[Recorded data]
◇ ◇ ◇ ◇ ◇ ◇ ◇

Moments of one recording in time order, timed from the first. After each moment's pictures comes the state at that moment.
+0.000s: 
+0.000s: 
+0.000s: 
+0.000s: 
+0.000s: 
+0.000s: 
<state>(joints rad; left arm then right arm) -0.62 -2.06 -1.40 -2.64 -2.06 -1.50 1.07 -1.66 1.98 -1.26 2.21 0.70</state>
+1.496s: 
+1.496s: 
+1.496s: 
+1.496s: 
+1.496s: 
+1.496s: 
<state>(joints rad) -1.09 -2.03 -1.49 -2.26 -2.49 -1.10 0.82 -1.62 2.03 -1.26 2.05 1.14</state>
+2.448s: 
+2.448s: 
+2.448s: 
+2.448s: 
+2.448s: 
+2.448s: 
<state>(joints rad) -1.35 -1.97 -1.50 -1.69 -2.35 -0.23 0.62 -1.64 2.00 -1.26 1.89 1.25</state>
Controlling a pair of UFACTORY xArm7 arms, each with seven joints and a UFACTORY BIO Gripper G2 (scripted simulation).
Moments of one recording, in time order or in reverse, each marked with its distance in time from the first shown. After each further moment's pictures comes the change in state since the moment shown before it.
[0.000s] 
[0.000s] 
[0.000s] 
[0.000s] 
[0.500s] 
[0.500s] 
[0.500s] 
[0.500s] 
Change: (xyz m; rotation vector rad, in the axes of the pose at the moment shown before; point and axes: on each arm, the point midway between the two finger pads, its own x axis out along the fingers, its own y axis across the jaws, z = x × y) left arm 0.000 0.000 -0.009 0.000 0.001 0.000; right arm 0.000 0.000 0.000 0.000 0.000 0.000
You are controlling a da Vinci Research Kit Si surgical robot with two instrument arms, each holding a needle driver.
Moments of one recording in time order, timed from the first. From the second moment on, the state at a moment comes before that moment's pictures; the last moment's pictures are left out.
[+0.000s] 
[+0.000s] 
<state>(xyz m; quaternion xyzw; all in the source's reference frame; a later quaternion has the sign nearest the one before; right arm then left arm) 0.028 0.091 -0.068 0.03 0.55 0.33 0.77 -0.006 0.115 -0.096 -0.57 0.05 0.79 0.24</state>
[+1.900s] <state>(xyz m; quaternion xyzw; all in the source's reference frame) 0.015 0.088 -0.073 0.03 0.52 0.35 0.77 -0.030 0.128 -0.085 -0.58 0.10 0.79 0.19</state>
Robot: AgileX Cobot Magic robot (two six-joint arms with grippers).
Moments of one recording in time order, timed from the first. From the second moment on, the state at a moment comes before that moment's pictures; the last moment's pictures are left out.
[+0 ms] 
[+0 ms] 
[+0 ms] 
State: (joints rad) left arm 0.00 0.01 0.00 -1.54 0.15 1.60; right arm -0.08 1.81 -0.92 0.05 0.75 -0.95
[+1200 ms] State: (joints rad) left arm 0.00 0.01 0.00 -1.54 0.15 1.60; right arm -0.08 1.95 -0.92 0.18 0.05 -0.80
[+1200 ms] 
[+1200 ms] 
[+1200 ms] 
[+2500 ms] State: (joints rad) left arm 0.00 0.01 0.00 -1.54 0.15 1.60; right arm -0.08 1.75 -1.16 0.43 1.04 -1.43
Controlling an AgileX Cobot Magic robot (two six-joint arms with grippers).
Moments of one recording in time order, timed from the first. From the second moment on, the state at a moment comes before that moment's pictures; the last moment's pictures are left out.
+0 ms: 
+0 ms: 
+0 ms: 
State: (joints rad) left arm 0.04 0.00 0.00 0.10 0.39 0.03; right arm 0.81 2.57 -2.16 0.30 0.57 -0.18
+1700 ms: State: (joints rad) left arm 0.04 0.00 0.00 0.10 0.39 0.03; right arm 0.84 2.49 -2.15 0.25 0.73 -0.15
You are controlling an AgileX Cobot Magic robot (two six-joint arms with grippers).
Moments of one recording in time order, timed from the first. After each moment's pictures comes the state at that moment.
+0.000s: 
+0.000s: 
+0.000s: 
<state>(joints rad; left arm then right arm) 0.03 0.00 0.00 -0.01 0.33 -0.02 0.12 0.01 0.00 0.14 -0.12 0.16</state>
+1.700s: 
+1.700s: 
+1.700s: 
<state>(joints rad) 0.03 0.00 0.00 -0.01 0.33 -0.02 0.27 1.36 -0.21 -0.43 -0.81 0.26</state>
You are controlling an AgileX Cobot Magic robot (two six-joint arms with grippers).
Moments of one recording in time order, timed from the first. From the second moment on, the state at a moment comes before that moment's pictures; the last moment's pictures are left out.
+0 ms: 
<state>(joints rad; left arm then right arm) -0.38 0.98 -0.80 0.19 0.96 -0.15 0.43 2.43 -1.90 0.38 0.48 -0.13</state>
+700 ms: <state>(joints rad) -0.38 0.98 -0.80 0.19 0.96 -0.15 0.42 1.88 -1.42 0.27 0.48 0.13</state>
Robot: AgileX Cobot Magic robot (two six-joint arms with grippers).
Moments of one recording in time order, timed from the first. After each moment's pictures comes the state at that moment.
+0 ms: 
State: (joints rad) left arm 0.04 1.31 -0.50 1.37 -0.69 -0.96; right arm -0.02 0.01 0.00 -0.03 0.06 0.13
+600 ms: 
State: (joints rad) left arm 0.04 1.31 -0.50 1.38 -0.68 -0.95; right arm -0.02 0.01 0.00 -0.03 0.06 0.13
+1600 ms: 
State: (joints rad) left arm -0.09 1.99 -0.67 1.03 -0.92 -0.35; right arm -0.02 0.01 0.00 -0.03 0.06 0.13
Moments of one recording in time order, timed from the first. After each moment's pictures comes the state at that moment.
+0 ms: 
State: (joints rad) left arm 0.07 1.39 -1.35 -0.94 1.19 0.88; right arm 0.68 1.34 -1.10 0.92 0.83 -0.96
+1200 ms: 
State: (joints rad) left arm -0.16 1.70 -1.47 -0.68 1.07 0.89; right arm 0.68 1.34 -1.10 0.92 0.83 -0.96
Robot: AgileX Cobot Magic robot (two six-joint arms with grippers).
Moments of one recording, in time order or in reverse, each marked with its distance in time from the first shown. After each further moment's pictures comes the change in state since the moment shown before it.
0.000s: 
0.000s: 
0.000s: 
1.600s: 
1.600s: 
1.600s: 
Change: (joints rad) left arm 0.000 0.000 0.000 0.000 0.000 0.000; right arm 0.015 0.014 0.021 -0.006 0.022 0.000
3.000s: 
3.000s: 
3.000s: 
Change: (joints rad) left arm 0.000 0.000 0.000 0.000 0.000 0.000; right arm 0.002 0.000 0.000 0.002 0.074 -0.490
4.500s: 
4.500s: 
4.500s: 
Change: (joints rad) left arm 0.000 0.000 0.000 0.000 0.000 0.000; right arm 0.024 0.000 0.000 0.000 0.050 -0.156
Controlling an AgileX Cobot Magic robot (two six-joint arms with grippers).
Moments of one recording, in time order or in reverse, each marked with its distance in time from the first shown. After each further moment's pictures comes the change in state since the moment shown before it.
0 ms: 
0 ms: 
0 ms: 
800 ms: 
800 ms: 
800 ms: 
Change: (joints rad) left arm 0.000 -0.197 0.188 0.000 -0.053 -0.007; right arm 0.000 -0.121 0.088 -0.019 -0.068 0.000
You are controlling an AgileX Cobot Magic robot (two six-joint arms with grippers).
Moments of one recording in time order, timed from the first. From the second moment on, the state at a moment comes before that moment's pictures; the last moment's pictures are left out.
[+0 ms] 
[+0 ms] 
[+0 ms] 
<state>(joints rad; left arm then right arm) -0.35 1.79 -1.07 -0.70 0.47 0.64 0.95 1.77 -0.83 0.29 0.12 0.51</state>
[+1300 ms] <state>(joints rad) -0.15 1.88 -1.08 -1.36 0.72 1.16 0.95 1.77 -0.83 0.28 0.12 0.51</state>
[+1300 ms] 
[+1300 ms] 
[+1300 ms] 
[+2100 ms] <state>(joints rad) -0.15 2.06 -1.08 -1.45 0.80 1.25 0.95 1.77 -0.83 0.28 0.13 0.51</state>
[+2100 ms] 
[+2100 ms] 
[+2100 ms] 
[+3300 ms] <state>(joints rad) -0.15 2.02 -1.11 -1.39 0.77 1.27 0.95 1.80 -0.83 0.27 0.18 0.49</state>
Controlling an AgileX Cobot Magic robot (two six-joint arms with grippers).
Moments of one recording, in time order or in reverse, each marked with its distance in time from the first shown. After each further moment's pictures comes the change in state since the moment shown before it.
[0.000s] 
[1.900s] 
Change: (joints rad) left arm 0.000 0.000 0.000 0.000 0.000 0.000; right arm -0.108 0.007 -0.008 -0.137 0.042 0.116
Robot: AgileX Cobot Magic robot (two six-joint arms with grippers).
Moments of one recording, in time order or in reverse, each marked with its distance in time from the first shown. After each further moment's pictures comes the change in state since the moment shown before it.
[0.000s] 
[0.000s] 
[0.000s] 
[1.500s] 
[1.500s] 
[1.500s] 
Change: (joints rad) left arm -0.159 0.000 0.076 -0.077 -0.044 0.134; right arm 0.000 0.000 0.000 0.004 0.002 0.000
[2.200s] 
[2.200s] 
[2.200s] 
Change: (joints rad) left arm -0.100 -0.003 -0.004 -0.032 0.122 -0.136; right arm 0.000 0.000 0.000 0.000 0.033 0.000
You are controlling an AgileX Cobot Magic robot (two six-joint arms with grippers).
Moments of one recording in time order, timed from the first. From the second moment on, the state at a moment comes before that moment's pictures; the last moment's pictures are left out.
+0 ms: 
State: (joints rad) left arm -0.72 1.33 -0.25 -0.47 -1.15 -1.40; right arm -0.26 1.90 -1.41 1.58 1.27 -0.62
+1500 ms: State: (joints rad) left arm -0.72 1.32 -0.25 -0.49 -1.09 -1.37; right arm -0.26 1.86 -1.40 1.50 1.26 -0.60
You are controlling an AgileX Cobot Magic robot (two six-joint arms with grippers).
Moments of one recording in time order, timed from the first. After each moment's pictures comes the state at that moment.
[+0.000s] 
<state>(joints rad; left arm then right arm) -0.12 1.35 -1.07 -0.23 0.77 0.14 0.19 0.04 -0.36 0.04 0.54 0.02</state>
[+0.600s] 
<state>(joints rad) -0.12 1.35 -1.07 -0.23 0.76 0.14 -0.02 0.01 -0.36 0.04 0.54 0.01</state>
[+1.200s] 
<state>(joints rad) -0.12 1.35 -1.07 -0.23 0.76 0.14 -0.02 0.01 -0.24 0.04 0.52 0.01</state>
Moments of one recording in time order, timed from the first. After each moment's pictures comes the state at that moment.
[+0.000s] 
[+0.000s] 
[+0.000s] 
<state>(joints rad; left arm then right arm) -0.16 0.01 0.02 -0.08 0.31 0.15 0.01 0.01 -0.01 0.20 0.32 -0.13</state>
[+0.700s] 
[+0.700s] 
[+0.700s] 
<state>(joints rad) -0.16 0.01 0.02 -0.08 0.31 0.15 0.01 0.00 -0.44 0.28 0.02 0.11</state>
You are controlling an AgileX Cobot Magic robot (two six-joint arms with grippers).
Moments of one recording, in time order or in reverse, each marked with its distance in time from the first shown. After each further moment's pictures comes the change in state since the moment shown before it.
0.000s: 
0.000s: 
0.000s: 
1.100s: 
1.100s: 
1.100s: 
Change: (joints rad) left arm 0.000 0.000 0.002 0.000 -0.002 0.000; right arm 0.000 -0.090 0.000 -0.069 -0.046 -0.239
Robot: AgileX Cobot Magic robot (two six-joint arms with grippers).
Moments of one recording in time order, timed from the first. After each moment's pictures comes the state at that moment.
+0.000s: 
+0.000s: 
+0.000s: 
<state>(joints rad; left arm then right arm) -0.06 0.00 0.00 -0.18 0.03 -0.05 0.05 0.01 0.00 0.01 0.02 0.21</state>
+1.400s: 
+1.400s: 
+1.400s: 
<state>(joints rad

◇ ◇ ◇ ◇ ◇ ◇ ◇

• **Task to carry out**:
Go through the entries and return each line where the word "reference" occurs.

• **Response to the exercise**:
<state>(xyz m; quaternion xyzw; all in the source's reference frame; a later quaternion has the sign nearest the one before; right arm then left arm) 0.028 0.091 -0.068 0.03 0.55 0.33 0.77 -0.006 0.115 -0.096 -0.57 0.05 0.79 0.24</state>
[+1.900s] <state>(xyz m; quaternion xyzw; all in the source's reference frame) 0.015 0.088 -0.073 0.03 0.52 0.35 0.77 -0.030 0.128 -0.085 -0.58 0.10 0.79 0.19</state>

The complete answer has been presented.